Stored data:
◆ ◆ ◆ ◆

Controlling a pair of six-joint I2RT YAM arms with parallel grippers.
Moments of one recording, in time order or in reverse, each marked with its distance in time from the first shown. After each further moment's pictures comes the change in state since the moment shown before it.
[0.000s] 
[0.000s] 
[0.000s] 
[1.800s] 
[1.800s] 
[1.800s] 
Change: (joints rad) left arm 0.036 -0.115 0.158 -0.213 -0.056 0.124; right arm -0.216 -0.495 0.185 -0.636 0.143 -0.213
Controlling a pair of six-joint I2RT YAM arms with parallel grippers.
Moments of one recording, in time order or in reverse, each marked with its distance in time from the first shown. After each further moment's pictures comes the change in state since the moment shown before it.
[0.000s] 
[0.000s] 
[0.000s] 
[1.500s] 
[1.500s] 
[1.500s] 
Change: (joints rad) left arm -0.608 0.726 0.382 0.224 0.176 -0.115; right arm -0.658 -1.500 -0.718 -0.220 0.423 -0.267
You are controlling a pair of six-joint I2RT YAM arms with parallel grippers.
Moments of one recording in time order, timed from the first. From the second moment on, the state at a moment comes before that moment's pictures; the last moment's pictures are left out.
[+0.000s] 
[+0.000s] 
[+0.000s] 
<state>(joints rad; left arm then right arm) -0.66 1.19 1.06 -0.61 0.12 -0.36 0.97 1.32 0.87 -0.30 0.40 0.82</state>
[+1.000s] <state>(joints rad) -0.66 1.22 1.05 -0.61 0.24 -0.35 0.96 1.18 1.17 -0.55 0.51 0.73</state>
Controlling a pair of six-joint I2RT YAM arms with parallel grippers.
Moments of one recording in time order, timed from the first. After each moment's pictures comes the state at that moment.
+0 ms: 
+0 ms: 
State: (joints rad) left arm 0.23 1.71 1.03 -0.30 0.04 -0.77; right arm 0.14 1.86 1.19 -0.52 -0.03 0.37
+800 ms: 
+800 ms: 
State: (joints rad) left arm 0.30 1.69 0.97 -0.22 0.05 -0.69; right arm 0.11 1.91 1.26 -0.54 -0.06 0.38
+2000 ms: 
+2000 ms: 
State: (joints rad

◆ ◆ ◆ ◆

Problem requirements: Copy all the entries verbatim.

Final answer:
Controlling a pair of six-joint I2RT YAM arms with parallel grippers.
Moments of one recording, in time order or in reverse, each marked with its distance in time from the first shown. After each further moment's pictures comes the change in state since the moment shown before it.
[0.000s] 
[0.000s] 
[0.000s] 
[1.800s] 
[1.800s] 
[1.800s] 
Change: (joints rad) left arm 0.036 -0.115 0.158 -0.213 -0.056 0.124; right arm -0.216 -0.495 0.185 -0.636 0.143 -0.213
Controlling a pair of six-joint I2RT YAM arms with parallel grippers.
Moments of one recording, in time order or in reverse, each marked with its distance in time from the first shown. After each further moment's pictures comes the change in state since the moment shown before it.
[0.000s] 
[0.000s] 
[0.000s] 
[1.500s] 
[1.500s] 
[1.500s] 
Change: (joints rad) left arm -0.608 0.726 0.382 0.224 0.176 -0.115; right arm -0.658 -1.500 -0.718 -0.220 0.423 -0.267
You are controlling a pair of six-joint I2RT YAM arms with parallel grippers.
Moments of one recording in time order, timed from the first. From the second moment on, the state at a moment comes before that moment's pictures; the last moment's pictures are left out.
[+0.000s] 
[+0.000s] 
[+0.000s] 
<state>(joints rad; left arm then right arm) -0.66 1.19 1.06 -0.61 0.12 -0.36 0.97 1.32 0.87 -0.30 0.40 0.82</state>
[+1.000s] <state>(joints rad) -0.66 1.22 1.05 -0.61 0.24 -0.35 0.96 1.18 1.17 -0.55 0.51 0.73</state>
Controlling a pair of six-joint I2RT YAM arms with parallel grippers.
Moments of one recording in time order, timed from the first. After each moment's pictures comes the state at that moment.
+0 ms: 
+0 ms: 
State: (joints rad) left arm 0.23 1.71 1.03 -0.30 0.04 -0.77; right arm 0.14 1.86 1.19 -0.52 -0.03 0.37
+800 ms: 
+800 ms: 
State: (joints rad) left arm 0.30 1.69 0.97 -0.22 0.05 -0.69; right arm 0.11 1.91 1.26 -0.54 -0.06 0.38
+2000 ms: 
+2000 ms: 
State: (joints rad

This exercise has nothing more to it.